Venture capital funds raise capital from a variety of sources. Traditionally, pension funds and other employee benefit plans have been significant investors in venture capital.

In the US, the assets of a pension or employee benefit plan subject to the Employee Retirement Security Act of 1974 (ERISA) must be held in trust. The persons responsible for managing those assets have significant fiduciary duties under ERISA and may not engage in certain prohibited transactions. If a plan covered by ERISA (an ERISA Plan) invests in a venture capital fund then, unless there is an exemption available, all of the fund's assets (such as its investments in portfolio companies) are treated as assets of the ERISA Plan. As a result, the managing partner of the fund is treated as an ERISA fiduciary and the fund must comply with the rules regarding prohibited transactions.

Given the strict requirements of ERISA and the consequences for breach, it will usually be important for a venture capital fund that may constitute an ERISA Plan to structure its investments in portfolio companies to qualify for an exemption from ERISA. To that end, it is common for an Investor whose fund investors may be subject to ERISA to seek specific, additional rights, either in the subscription and shareholders' agreement , more commonly, in a separate management rights letter, designed to demonstrate that the Investor is a Venture Capital Operating Company (VCOC) and therefore not deemed to hold ERISA Plan assets.

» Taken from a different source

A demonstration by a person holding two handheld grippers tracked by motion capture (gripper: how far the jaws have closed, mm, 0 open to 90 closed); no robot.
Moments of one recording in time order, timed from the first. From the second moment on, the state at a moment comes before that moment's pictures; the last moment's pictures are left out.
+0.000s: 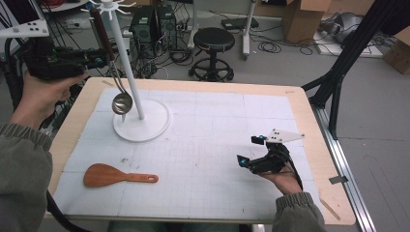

To qualify as a VCOC, an Investor must hold at least 50% of its assets in "venture capital investments". A venture capital investment is one in which the Investor has the right to participate substantially in, or substantially influence the conduct of, a portfolio company's management. Clause 38 sets out sample wording aimed at ensuring that the exemption will be available to specified Investors. Although clause 38.4 includes the right for such an Investor to require changes to the SSA if necessary to ensure the availability of the exemption, each Investor should take specialist advice on whether it requires any ERISA rights and, if so, the particular drafting required.

Note that simply having the rights necessary to qualify as a VCOC will not be sufficient to avoid regulation under ERISA. An Investor seeking to show that it is a VCOC must also actually exercise its management rights in respect of at least one portfolio company during a relevant 12 month period.